> Exercise prompt
Return every line of the material exactly.

> Records for the task
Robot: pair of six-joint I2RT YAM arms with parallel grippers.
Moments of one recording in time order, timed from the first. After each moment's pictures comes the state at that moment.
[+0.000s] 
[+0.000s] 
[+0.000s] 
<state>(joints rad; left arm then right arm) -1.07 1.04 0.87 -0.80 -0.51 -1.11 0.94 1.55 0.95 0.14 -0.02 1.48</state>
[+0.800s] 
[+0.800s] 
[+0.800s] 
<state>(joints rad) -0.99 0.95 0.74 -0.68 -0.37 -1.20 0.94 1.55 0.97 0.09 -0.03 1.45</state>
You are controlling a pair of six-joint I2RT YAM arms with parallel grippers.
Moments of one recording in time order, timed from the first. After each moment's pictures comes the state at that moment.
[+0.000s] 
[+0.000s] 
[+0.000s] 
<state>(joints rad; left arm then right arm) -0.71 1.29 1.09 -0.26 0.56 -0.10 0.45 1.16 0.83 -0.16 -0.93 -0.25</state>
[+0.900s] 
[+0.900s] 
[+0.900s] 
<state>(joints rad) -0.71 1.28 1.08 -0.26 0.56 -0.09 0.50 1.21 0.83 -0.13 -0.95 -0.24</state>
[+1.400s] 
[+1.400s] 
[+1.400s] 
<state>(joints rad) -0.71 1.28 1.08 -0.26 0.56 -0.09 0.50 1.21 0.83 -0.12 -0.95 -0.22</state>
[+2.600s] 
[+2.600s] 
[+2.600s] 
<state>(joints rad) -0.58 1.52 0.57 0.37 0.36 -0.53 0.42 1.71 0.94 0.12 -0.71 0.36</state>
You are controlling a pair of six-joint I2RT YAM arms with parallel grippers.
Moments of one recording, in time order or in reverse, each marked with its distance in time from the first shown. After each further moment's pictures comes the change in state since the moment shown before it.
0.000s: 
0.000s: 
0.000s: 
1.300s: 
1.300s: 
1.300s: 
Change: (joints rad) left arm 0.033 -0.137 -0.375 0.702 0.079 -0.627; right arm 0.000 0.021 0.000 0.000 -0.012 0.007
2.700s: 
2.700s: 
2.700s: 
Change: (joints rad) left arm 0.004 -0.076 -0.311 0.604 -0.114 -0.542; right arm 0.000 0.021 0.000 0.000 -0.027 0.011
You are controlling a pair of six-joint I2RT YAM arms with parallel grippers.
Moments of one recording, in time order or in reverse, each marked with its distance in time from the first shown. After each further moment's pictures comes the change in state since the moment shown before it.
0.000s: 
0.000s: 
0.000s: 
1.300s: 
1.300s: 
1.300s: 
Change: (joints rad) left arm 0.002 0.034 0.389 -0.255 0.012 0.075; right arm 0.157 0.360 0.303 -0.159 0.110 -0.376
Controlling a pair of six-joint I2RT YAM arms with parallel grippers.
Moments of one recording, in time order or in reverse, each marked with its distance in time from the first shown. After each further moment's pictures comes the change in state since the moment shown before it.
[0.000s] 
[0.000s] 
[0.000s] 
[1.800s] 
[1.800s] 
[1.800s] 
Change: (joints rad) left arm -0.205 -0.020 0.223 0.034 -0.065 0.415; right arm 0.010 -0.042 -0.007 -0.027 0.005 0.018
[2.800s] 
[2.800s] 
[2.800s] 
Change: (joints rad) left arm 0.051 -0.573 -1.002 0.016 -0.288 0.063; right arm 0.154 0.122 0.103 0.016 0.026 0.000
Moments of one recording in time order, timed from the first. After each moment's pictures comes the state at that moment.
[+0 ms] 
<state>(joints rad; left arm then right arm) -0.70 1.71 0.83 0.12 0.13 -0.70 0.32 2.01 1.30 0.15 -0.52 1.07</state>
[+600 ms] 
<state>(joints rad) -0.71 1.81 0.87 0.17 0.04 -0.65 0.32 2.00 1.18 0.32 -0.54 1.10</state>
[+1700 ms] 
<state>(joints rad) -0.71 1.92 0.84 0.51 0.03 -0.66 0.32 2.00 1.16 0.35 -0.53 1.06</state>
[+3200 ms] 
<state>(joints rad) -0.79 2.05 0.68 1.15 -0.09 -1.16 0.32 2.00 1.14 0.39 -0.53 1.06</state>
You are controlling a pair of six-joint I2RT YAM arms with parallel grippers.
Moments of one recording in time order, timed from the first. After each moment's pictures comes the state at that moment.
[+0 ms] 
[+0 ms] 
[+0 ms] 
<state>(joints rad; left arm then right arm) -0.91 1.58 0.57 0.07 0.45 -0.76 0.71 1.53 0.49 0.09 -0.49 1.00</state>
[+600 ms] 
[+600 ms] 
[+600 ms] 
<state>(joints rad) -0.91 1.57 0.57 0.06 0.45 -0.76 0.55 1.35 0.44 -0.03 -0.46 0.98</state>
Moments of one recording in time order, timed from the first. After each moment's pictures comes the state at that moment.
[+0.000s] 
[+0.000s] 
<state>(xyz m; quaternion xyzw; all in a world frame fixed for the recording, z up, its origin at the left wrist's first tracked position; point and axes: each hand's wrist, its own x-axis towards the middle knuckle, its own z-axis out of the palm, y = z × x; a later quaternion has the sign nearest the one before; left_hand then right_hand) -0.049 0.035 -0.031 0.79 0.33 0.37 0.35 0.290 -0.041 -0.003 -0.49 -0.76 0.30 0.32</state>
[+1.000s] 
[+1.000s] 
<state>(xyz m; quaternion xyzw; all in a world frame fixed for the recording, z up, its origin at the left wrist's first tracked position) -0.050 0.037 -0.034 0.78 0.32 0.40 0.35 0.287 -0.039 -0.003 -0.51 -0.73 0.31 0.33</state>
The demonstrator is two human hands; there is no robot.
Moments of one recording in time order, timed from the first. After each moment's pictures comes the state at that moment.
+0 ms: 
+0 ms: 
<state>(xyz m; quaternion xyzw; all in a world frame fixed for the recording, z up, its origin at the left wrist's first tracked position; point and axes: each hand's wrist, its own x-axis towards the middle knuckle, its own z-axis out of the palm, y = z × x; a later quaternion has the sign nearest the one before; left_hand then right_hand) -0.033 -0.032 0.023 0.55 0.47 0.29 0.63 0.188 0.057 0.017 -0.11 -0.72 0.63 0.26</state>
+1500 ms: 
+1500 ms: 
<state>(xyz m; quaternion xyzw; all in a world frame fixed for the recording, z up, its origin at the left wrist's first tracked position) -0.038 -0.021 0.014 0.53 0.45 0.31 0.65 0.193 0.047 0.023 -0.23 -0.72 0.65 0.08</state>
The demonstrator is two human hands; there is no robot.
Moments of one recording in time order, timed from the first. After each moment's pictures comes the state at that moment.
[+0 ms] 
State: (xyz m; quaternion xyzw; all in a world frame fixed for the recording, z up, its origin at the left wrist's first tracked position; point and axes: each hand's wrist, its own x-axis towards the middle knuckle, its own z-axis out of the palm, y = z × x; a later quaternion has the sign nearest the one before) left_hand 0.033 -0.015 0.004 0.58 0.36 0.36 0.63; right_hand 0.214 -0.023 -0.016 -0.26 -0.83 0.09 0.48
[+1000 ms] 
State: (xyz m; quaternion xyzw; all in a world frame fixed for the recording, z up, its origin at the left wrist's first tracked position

> Exercise result
Robot: pair of six-joint I2RT YAM arms with parallel grippers.
Moments of one recording in time order, timed from the first. After each moment's pictures comes the state at that moment.
[+0.000s] 
[+0.000s] 
[+0.000s] 
<state>(joints rad; left arm then right arm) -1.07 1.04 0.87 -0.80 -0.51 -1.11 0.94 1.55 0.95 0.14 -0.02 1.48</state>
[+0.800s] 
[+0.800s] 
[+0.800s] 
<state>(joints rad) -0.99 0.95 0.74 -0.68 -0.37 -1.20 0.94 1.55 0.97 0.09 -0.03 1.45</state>
You are controlling a pair of six-joint I2RT YAM arms with parallel grippers.
Moments of one recording in time order, timed from the first. After each moment's pictures comes the state at that moment.
[+0.000s] 
[+0.000s] 
[+0.000s] 
<state>(joints rad; left arm then right arm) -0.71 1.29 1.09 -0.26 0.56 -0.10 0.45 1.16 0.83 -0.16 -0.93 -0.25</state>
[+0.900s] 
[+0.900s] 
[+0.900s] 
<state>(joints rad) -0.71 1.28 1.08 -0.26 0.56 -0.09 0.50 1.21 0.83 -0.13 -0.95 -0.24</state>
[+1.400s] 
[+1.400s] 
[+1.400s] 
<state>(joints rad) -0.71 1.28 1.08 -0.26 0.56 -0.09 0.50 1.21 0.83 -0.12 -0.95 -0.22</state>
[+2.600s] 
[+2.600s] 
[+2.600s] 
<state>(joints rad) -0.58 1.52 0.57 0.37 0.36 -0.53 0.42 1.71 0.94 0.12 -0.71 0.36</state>
You are controlling a pair of six-joint I2RT YAM arms with parallel grippers.
Moments of one recording, in time order or in reverse, each marked with its distance in time from the first shown. After each further moment's pictures comes the change in state since the moment shown before it.
0.000s: 
0.000s: 
0.000s: 
1.300s: 
1.300s: 
1.300s: 
Change: (joints rad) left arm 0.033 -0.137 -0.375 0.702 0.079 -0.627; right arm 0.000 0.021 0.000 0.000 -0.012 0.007
2.700s: 
2.700s: 
2.700s: 
Change: (joints rad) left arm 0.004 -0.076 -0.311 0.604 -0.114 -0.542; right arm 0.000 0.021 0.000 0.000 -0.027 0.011
You are controlling a pair of six-joint I2RT YAM arms with parallel grippers.
Moments of one recording, in time order or in reverse, each marked with its distance in time from the first shown. After each further moment's pictures comes the change in state since the moment shown before it.
0.000s: 
0.000s: 
0.000s: 
1.300s: 
1.300s: 
1.300s: 
Change: (joints rad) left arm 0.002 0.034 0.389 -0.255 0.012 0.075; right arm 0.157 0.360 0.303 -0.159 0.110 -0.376
Controlling a pair of six-joint I2RT YAM arms with parallel grippers.
Moments of one recording, in time order or in reverse, each marked with its distance in time from the first shown. After each further moment's pictures comes the change in state since the moment shown before it.
[0.000s] 
[0.000s] 
[0.000s] 
[1.800s] 
[1.800s] 
[1.800s] 
Change: (joints rad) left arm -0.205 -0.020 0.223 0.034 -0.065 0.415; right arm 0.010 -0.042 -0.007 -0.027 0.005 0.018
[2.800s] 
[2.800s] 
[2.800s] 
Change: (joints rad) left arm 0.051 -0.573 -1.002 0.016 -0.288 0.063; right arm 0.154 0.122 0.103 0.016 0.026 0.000
Moments of one recording in time order, timed from the first. After each moment's pictures comes the state at that moment.
[+0 ms] 
<state>(joints rad; left arm then right arm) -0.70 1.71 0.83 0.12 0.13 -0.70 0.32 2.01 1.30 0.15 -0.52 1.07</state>
[+600 ms] 
<state>(joints rad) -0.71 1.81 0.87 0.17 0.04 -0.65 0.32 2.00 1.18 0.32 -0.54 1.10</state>
[+1700 ms] 
<state>(joints rad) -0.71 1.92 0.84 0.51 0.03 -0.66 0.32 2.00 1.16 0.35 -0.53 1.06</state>
[+3200 ms] 
<state>(joints rad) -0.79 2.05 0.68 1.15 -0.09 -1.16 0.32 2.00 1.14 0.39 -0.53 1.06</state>
You are controlling a pair of six-joint I2RT YAM arms with parallel grippers.
Moments of one recording in time order, timed from the first. After each moment's pictures comes the state at that moment.
[+0 ms] 
[+0 ms] 
[+0 ms] 
<state>(joints rad; left arm then right arm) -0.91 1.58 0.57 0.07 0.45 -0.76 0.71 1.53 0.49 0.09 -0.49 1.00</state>
[+600 ms] 
[+600 ms] 
[+600 ms] 
<state>(joints rad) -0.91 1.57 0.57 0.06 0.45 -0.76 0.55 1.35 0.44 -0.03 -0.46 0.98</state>
Moments of one recording in time order, timed from the first. After each moment's pictures comes the state at that moment.
[+0.000s] 
[+0.000s] 
<state>(xyz m; quaternion xyzw; all in a world frame fixed for the recording, z up, its origin at the left wrist's first tracked position; point and axes: each hand's wrist, its own x-axis towards the middle knuckle, its own z-axis out of the palm, y = z × x; a later quaternion has the sign nearest the one before; left_hand then right_hand) -0.049 0.035 -0.031 0.79 0.33 0.37 0.35 0.290 -0.041 -0.003 -0.49 -0.76 0.30 0.32</state>
[+1.000s] 
[+1.000s] 
<state>(xyz m; quaternion xyzw; all in a world frame fixed for the recording, z up, its origin at the left wrist's first tracked position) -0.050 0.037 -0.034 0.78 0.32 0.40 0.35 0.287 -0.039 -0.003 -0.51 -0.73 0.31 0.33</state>
The demonstrator is two human hands; there is no robot.
Moments of one recording in time order, timed from the first. After each moment's pictures comes the state at that moment.
+0 ms: 
+0 ms: 
<state>(xyz m; quaternion xyzw; all in a world frame fixed for the recording, z up, its origin at the left wrist's first tracked position; point and axes: each hand's wrist, its own x-axis towards the middle knuckle, its own z-axis out of the palm, y = z × x; a later quaternion has the sign nearest the one before; left_hand then right_hand) -0.033 -0.032 0.023 0.55 0.47 0.29 0.63 0.188 0.057 0.017 -0.11 -0.72 0.63 0.26</state>
+1500 ms: 
+1500 ms: 
<state>(xyz m; quaternion xyzw; all in a world frame fixed for the recording, z up, its origin at the left wrist's first tracked position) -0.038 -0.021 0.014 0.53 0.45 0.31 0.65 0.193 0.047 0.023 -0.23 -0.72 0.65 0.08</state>
The demonstrator is two human hands; there is no robot.
Moments of one recording in time order, timed from the first. After each moment's pictures comes the state at that moment.
[+0 ms] 
State: (xyz m; quaternion xyzw; all in a world frame fixed for the recording, z up, its origin at the left wrist's first tracked position; point and axes: each hand's wrist, its own x-axis towards the middle knuckle, its own z-axis out of the palm, y = z × x; a later quaternion has the sign nearest the one before) left_hand 0.033 -0.015 0.004 0.58 0.36 0.36 0.63; right_hand 0.214 -0.023 -0.016 -0.26 -0.83 0.09 0.48
[+1000 ms] 
State: (xyz m; quaternion xyzw; all in a world frame fixed for the recording, z up, its origin at the left wrist's first tracked position

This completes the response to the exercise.